- Born: Jeffrey T. Sonhouse 1968 (age 57–58) New York City, New York, U.S.
- Education: School of Visual Arts, Hunter College Marshall University
- Occupation: painter

= Jeff Sonhouse =

Jeff Sonhouse (born 1968) is an American painter, known for his mixed media portraiture dealing with Black identity. He is African American.

== Biography ==
Sonhouse was born in 1968, in New York City, New York. He attended college the School of Visual Arts, where he received a B.F.A. degree in 1998; followed study at Hunter College, where he received a M.F.A. degree in 2001.

Sonhouse paints portraits, often of Black men which address topics of identity. Sonhouse stated, “I paint the black male figure because it’s mine” and “That’s who I am.” His portraits have embellishments and details such as jeweled suits, jewelry and masks; and Sonhouse will sometimes collages into the canvas using mixed media such as glitter, or beads. Some of his portraits are of political figures or reference historical jazz record covers. His painting, The Son of the Hypocrite (2008), references African history and culture.

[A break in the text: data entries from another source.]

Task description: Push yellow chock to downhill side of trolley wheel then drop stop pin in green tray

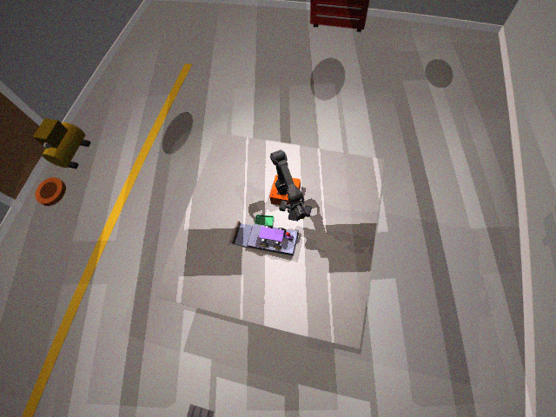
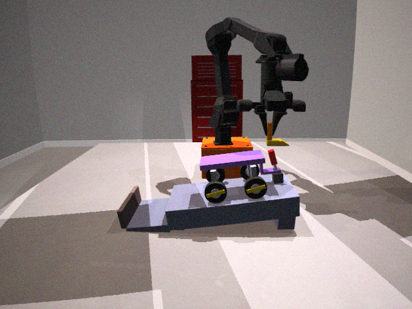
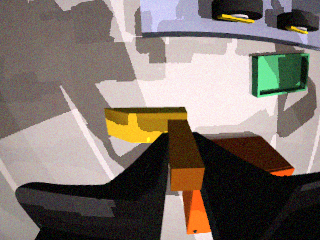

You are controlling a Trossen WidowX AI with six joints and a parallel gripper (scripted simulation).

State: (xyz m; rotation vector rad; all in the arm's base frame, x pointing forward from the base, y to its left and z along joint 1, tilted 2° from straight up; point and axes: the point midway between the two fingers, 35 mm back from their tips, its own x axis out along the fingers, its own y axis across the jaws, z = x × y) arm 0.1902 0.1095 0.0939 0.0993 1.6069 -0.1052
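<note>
Now: gripper tip 130 mm short of the red-headed stop pin, 20 mm to the left of it and 40 mm above it. The rest, counted from my gripper tip: purple trolley 140 mm ahead, 130 mm to the right, 60 mm below; ramp 140 mm ahead, 130 mm to the right, 130 mm below; yellow chock 20 mm to the left, 10 mm below.
</note>
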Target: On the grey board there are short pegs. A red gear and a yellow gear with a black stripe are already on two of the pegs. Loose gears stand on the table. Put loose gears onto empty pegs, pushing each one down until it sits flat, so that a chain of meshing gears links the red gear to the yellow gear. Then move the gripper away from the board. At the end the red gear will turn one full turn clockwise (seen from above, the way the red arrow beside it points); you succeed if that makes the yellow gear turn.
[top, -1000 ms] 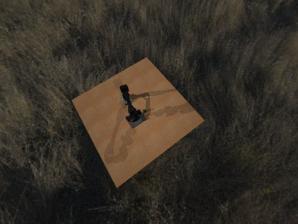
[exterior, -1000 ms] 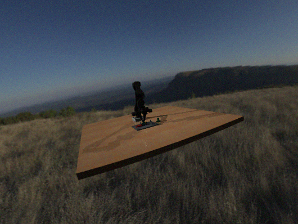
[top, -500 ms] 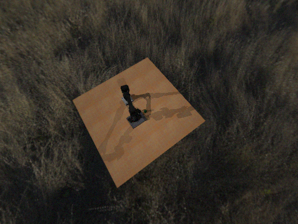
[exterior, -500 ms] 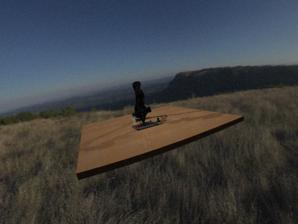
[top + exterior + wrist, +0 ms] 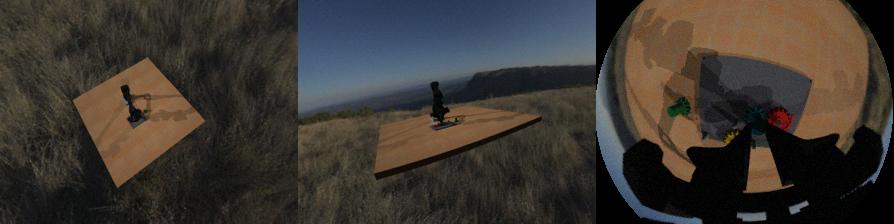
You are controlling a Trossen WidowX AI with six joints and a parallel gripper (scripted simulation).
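Now: gripper tip 10 mm above the teal gear. The rest, counted from my gripper tip: yellow gear (60 mm behind, 30 mm to the left, 20 mm below); then red arrow (80 mm to the right, 30 mm below, 10 mm behind); then red gear (40 mm to the right, 20 mm below).
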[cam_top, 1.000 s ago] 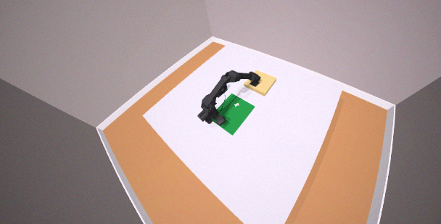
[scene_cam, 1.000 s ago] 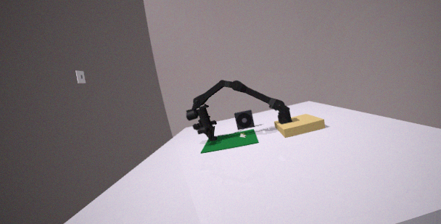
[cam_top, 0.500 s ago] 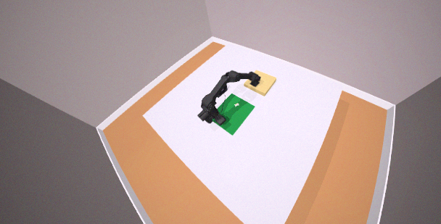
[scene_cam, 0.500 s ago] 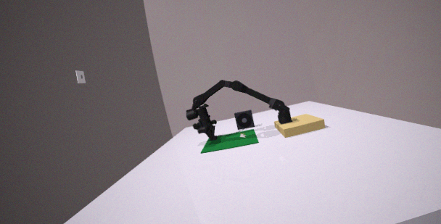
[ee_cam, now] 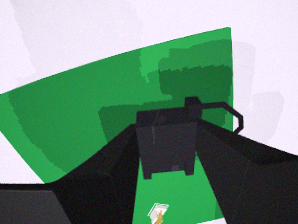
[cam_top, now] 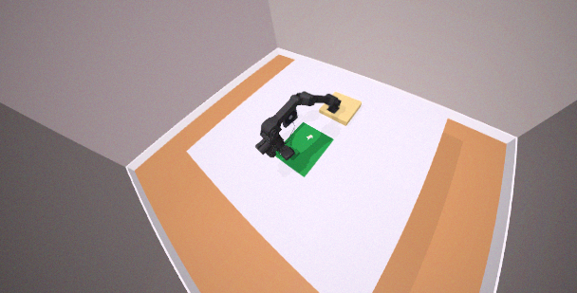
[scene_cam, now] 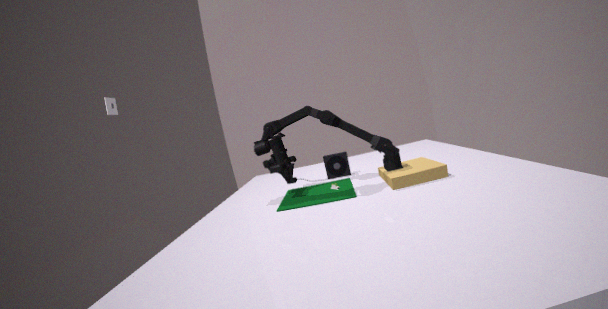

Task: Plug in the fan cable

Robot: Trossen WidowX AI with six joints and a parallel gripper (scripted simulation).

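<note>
The green board is 120 mm behind my gripper tip, 40 mm to the left of it and 70 mm below it. From my gripper tip the other things lie so: black fan (210 mm behind, 150 mm to the right); then white four-pin fan header (200 mm behind, 30 mm to the left, 60 mm below); then black fan plug (10 mm behind).
</note>
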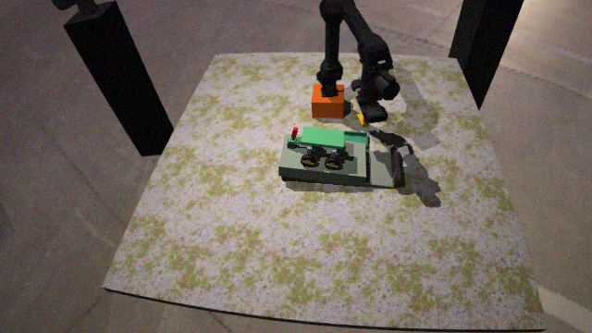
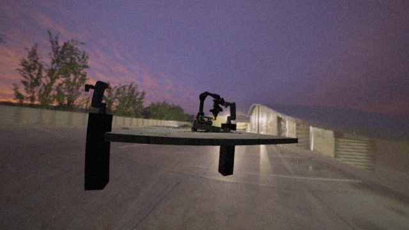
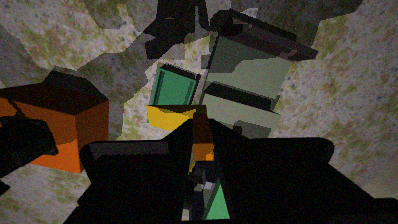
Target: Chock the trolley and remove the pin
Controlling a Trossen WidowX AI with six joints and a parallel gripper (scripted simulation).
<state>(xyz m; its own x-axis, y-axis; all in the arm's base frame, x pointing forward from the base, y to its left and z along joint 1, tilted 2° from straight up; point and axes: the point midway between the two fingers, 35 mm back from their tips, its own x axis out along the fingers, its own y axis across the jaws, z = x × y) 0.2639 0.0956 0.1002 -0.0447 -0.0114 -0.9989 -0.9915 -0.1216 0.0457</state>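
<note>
My gripper tip is 20 mm past the yellow chock, 10 mm to the left of it and 10 mm above it. The rest, counted from my gripper tip: green tray (160 mm below, 50 mm behind, 30 mm to the right); green trolley (160 mm to the right, 60 mm ahead, 50 mm below); raised lip (130 mm below, 100 mm ahead, 90 mm to the left).
</note>
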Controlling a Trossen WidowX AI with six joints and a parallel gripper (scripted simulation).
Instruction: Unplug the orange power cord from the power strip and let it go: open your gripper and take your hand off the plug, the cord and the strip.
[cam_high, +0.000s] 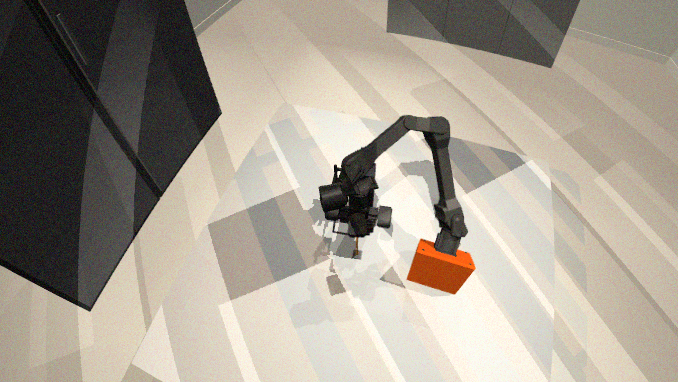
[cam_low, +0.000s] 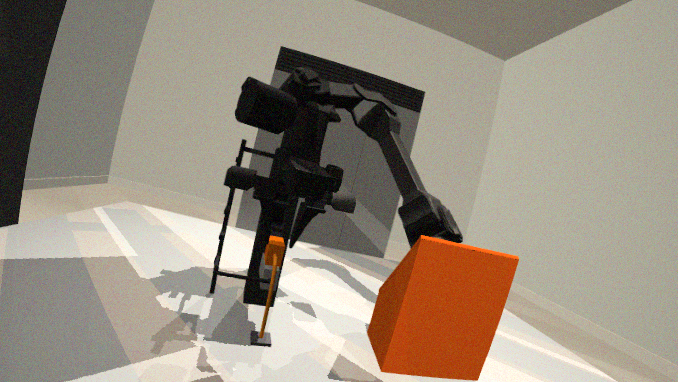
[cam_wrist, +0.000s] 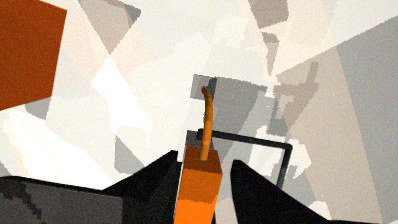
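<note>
Right now the orange plug is 10 mm ahead of my gripper tip, 50 mm to the right of it and 10 mm below it. Round my gripper tip: thin black frame (100 mm ahead, 100 mm to the right).
</note>
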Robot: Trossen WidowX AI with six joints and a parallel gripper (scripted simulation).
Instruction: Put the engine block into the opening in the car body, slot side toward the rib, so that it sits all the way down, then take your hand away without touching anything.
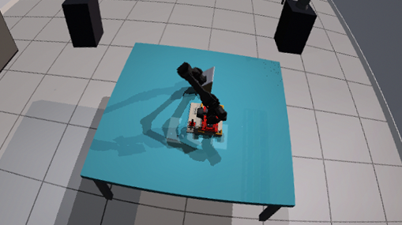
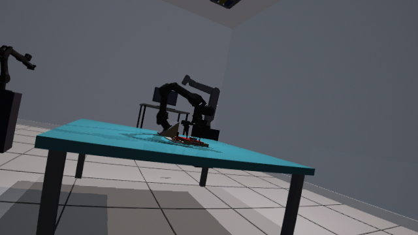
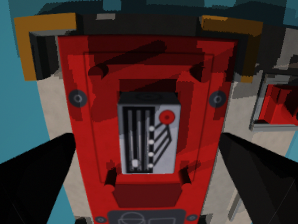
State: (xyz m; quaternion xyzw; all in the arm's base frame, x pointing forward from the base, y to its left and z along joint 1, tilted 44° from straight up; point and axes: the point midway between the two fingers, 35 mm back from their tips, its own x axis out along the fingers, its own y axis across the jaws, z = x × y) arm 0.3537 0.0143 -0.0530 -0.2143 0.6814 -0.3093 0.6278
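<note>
Now: the engine block 20 mm below my gripper tip.
</note>
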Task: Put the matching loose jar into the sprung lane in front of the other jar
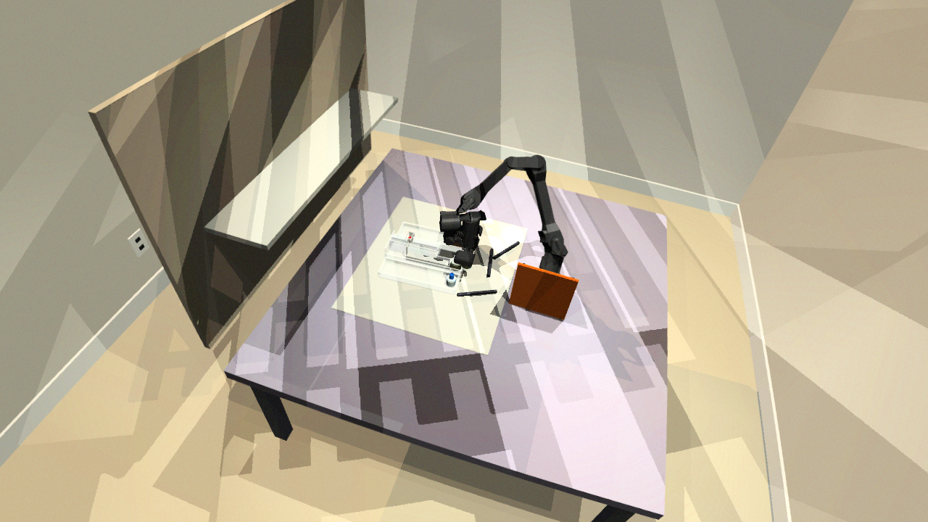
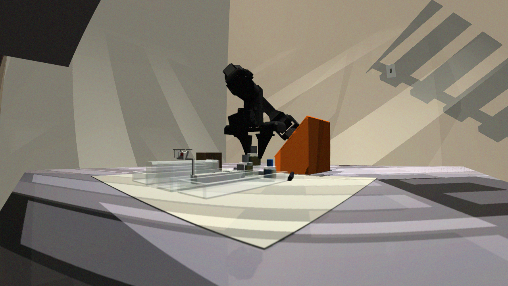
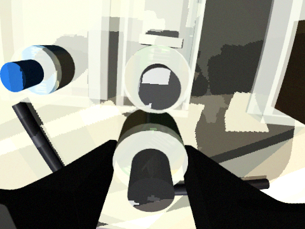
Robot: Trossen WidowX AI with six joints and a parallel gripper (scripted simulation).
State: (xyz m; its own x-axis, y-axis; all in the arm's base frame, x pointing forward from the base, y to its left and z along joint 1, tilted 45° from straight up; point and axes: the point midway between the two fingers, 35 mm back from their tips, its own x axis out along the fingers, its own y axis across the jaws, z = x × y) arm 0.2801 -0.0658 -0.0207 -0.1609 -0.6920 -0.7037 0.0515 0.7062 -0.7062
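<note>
Right now the blue-lidded jar is 80 mm to the left of my gripper tip, 40 mm ahead of it and 20 mm below it. From my gripper tip the other things lie so: brown box 130 mm to the right, 50 mm ahead, 20 mm below; transparent lane 180 mm ahead, 40 mm to the right, 40 mm below; shelf 540 mm ahead, 310 mm above, 70 mm to the right.
</note>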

In 2002, Sonhouse had his first solo exhibition, Tailored Larceny, at Kustera Tilton Gallery. His work was included in the three-part group exhibition, Legacies: Contemporary Artists Reflect on Slavery (2006), at the New-York Historical Society.

Sonhouse's work is included in public museum collections at the Studio Museum in Harlem, the Nasher Museum of Art, the Nelson-Atkins Museum of Art, and the Rubell Museum.

In 2010, Sonhouse had his first solo exhibition in Los Angeles, California at Martha Otero his exhibit was tilted, Better Off Dead, Said the Landlord.